→ What you will do: Transcribe the records below in their entirety, and leave out each image.

→ Data for this task:
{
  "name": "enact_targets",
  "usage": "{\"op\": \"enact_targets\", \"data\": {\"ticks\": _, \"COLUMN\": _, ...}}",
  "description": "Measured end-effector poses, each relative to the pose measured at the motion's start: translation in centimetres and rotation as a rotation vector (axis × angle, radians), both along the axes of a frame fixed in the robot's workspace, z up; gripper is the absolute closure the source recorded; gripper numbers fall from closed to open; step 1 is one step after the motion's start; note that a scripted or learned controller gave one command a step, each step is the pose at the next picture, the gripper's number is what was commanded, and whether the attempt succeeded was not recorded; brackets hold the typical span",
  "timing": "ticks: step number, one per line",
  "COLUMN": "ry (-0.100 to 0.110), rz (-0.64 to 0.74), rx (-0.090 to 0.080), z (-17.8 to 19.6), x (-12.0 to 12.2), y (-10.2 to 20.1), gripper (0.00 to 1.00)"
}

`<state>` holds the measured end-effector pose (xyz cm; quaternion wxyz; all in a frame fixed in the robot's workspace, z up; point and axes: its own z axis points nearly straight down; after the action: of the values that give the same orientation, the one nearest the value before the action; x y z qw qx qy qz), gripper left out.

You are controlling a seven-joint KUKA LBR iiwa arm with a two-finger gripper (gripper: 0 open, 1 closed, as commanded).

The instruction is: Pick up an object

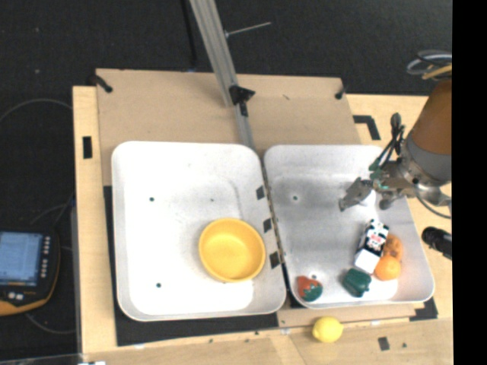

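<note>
Objects: I see the black-and-white box, orange fruit, green block and red toy crowded in the right bin near corner, probably dropped there.
Left bin: it holds a yellow bowl.
Gripper: fingers spread wide, empty, above bare floor.
Arm: reaches from right, wrist tilted down.
</note>
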<state>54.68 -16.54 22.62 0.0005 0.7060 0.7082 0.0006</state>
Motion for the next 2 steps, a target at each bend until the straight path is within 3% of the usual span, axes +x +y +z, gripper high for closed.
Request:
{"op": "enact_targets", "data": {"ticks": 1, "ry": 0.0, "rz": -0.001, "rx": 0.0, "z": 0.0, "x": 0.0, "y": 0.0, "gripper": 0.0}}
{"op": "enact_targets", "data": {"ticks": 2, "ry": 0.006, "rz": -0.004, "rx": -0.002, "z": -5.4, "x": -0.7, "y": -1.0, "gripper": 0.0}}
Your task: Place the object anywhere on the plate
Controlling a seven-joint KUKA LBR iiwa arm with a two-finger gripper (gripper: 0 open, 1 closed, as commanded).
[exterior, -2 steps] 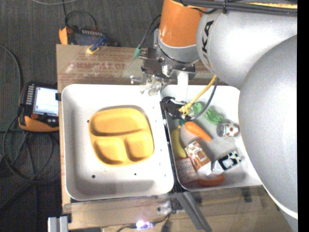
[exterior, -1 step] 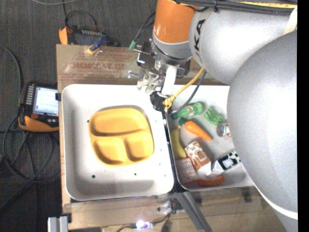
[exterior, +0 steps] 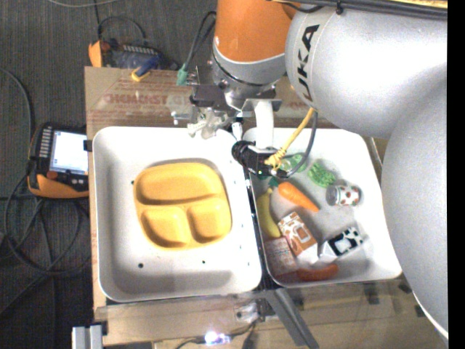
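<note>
A yellow plate [exterior: 183,203] with three compartments lies in the middle of the left white bin [exterior: 116,253]. My gripper [exterior: 207,122] hangs over the far rim of that bin, just beyond the plate's far right corner. Whether anything is held in it I cannot make out. The loose objects lie in the right bin [exterior: 363,158]: an orange carrot [exterior: 298,195], a green piece [exterior: 320,174], a small silver can [exterior: 344,195], a yellow banana [exterior: 269,218], a brown carton [exterior: 297,234], a black-and-white item [exterior: 343,243] and a red sausage [exterior: 317,273].
The grey arm with its orange band [exterior: 251,17] covers the view's upper right and part of the right bin. A cardboard sheet [exterior: 131,97] lies behind the bins. An orange-cased handheld screen [exterior: 62,160] and cables sit on the floor at the left.
</note>
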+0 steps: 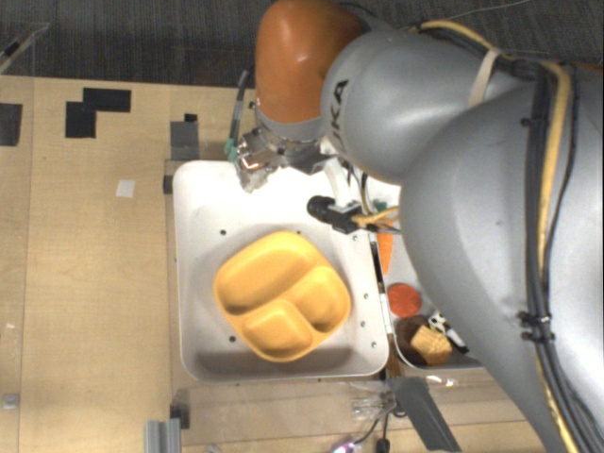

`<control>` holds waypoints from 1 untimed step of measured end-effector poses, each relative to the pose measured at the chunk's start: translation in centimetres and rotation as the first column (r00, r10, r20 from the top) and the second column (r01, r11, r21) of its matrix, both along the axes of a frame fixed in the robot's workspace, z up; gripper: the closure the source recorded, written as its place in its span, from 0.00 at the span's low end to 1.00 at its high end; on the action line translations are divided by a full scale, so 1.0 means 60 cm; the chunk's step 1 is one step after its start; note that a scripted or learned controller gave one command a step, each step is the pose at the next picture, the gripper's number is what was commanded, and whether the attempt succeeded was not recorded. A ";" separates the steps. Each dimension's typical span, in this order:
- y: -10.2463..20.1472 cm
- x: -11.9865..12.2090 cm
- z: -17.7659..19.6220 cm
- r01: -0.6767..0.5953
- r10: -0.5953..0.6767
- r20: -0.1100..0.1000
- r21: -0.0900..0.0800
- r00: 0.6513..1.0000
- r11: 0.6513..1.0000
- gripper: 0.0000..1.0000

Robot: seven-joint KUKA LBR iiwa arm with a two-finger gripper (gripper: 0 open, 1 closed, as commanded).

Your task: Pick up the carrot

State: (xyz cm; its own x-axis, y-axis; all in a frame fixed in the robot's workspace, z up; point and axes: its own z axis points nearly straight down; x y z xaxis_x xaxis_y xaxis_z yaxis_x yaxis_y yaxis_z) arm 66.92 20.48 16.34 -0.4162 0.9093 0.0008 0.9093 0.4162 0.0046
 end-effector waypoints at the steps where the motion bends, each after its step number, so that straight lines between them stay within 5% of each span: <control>1: 0.002 0.003 0.023 -0.001 0.001 0.008 0.005 1.000 1.000 1.00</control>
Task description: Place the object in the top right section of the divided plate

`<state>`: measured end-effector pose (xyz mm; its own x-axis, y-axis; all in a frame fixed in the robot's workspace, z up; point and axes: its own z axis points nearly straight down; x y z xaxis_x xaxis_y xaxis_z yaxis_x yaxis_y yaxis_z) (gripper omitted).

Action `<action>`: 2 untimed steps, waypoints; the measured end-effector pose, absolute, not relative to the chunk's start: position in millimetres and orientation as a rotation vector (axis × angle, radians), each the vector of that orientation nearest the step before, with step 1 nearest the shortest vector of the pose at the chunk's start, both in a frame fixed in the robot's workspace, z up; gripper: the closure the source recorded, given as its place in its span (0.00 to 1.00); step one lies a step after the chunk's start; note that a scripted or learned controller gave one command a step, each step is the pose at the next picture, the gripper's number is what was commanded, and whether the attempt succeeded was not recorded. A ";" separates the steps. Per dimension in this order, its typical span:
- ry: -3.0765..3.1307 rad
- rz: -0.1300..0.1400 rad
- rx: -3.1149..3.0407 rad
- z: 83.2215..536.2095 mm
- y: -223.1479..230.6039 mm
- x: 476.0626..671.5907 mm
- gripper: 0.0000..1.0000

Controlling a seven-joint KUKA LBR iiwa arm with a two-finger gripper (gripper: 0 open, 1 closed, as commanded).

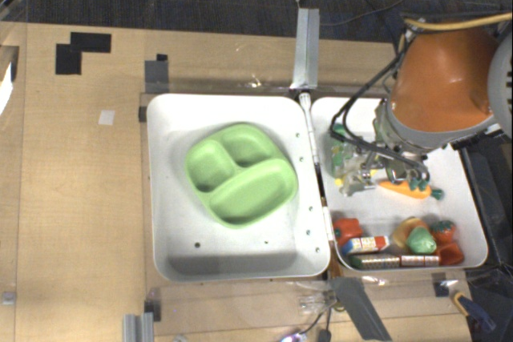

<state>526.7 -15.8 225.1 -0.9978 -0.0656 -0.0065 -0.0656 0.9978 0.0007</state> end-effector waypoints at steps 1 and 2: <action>3.135 0.003 -0.054 194.3 51.5 491.3 1.00; 3.130 0.005 0.193 228.3 140.5 566.8 1.00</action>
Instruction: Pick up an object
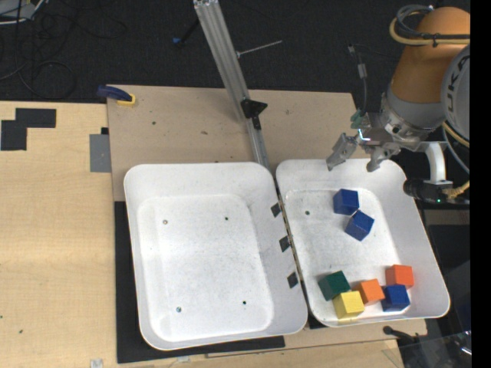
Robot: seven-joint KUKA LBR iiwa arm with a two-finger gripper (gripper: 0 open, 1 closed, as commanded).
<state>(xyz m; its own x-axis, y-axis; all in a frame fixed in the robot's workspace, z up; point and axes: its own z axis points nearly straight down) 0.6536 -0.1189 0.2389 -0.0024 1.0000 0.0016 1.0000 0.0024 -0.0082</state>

→ Reply:
{
  "name": "enact_targets",
  "usage": "{\"op\": \"enact_targets\", \"data\": {\"ticks\": _, \"COLUMN\": _, ...}}",
  "description": "Measured end-effector poses, each relative to the pose measured at the motion's start: translation in centimetres and rotation as a rotation vector (axis × angle, radians), both along the axes of a frame fixed in the robot's workspace, z up; gripper is the absolute closure the source recorded; gripper numbers fall from closed to open; step 1 is one step after the motion's start; note that a scripted or learned controller gave one command a step, each step is the pose at the next picture, the gripper's number is what was commanded, and whether the attempt succeeded was not recorded; brackets hold the typical span",
  "timing": "ticks: step number, one per line",
  "COLUMN": "ry (-0.100 to 0.110), rz (-0.64 to 0.74), rx (-0.090 to 0.080), z (-17.8 to 19.6), x (-12.0 to 12.2), y (-10.2 to 20.1), gripper (0.00 to 1.00)"
}

`<state>` holds the measured end-effector pose (xyz cm; quaternion wxyz; all in a frame fixed in the robot's workspace, z up; point and axes: its own z axis points nearly straight down; after the action: of the values that give the same orientation, the one nearest the value before the action; x y z qw qx qy qz), gripper left out.

You are controlling a seven-joint KUKA LBR iiwa arm with a two-finger gripper (gripper: 0 open, 1 closed, as commanded).

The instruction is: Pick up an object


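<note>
Objects: I see the black-and-white box, orange fruit, green block and red toy crowded in the right bin near corner, probably dropped there.
Left bin: it holds a yellow bowl.
Gripper: fingers spread wide, empty, above bare floor.
Arm: reaches from right, wrist tilted down.
</note>
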<state>54.68 -16.54 22.62 0.0005 0.7060 0.7082 0.0006</state>
Motion for the next 2 steps, a target at each bend until the straight path is within 3% of the usual span, axes +x +y +z, gripper high for closed.
Request:
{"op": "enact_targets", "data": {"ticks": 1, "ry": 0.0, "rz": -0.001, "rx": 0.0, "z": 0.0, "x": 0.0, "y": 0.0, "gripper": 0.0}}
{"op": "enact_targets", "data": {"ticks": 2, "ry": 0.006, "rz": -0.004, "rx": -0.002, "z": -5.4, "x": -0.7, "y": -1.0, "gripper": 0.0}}
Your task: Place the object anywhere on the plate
Controlling a seven-joint KUKA LBR iiwa arm with a two-finger gripper (gripper: 0 open, 1 closed, as commanded).
[exterior, -2 steps] 
[exterior, -1 step] 
[exterior, +0 steps] 
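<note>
A yellow plate [exterior: 183,203] with three compartments lies in the middle of the left white bin [exterior: 116,253]. My gripper [exterior: 207,122] hangs over the far rim of that bin, just beyond the plate's far right corner. Whether anything is held in it I cannot make out. The loose objects lie in the right bin [exterior: 363,158]: an orange carrot [exterior: 298,195], a green piece [exterior: 320,174], a small silver can [exterior: 344,195], a yellow banana [exterior: 269,218], a brown carton [exterior: 297,234], a black-and-white item [exterior: 343,243] and a red sausage [exterior: 317,273].
The grey arm with its orange band [exterior: 251,17] covers the view's upper right and part of the right bin. A cardboard sheet [exterior: 131,97] lies behind the bins. An orange-cased handheld screen [exterior: 62,160] and cables sit on the floor at the left.
</note>
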+0 steps: 

`<control>` holds waypoints from 1 untimed step of measured end-effector poses, each relative to the pose measured at the chunk's start: translation in centimetres and rotation as the first column (r00, r10, r20 from the top) and the second column (r01, r11, r21) of its matrix, both along the axes of a frame fixed in the robot's workspace, z up; gripper: the closure the source recorded, written as its place in its span, from 0.00 at the span's low end to 1.00 at its high end; on the action line translations are divided by a full scale, so 1.0 means 60 cm; the chunk's step 1 is one step after its start; note that a scripted or learned controller gave one command a step, each step is the pose at the next picture, the gripper's number is what was commanded, and whether the attempt succeeded was not recorded. A ";" separates the steps. Each dimension's typical span, in this order:
- y: -10.2463..20.1472 cm
- x: -11.9865..12.2090 cm
- z: -17.7659..19.6220 cm
- r01: -0.6767..0.5953
- r10: -0.5953..0.6767
- r20: -0.1100..0.1000
- r21: -0.0900..0.0800
- r00: 0.6513..1.0000
- r11: 0.6513..1.0000
- gripper: 0.0000..1.0000

Robot: seven-joint KUKA LBR iiwa arm with a two-finger gripper (gripper: 0 open, 1 closed, as commanded).

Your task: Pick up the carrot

State: (xyz cm; its own x-axis, y-axis; all in a frame fixed in the robot's workspace, z up; point and axes: its own z axis points nearly straight down; x y z xaxis_x xaxis_y xaxis_z yaxis_x yaxis_y yaxis_z) arm 66.92 20.48 16.34 -0.4162 0.9093 0.0008 0.9093 0.4162 0.0046
 end-effector waypoints at the steps where the motion bends, each after its step number, so that straight lines between them stay within 5% of each span: <control>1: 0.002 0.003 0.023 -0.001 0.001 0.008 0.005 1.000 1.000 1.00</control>
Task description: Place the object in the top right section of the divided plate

`<state>`: measured end-effector pose (xyz mm; its own x-axis, y-axis; all in a frame fixed in the robot's workspace, z up; point and axes: its own z axis points nearly straight down; x y z xaxis_x xaxis_y xaxis_z yaxis_x yaxis_y yaxis_z) (gripper omitted).

Action `<action>`: 2 untimed steps, waypoints; the measured end-effector pose, absolute, not relative to the chunk's start: position in millimetres and orientation as a rotation vector (axis × angle, radians), each the vector of that orientation nearest the step before, with step 1 nearest the shortest vector of the pose at the chunk's start, both in a frame fixed in the robot's workspace, z up; gripper: the closure the source recorded, given as its place in its span (0.00 to 1.00); step one lies a step after the chunk's start; note that a scripted or learned controller gave one command a step, each step is the pose at the next picture, the gripper's number is what was commanded, and whether the attempt succeeded was not recorded. A ";" separates the steps. Per dimension in this order, its typical span:
- ry: -3.0765..3.1307 rad
- rz: -0.1300..0.1400 rad
- rx: -3.1149..3.0407 rad
- z: 83.2215..536.2095 mm
- y: -223.1479..230.6039 mm
- x: 476.0626..671.5907 mm
- gripper: 0.0000..1.0000

Controlling a seven-joint KUKA LBR iiwa arm with a two-finger gripper (gripper: 0 open, 1 closed, as commanded).


<state>526.7 -15.8 225.1 -0.9978 -0.0656 -0.0065 -0.0656 0.9978 0.0007</state> end-effector waypoints at steps 1 and 2: <action>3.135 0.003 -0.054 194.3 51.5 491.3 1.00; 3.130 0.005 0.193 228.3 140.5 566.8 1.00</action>
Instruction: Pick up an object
Robot: seven-joint KUKA LBR iiwa arm with a two-finger gripper (gripper: 0 open, 1 closed, as commanded).
<state>(xyz m; its own x-axis, y-axis; all in a frame fixed in the robot's workspace, z up; point and axes: its own z axis points nearly straight down) 0.6536 -0.1189 0.2389 -0.0024 1.0000 0.0016 1.0000 0.0024 -0.0082</state>

What appears above is the complete answer to the exercise.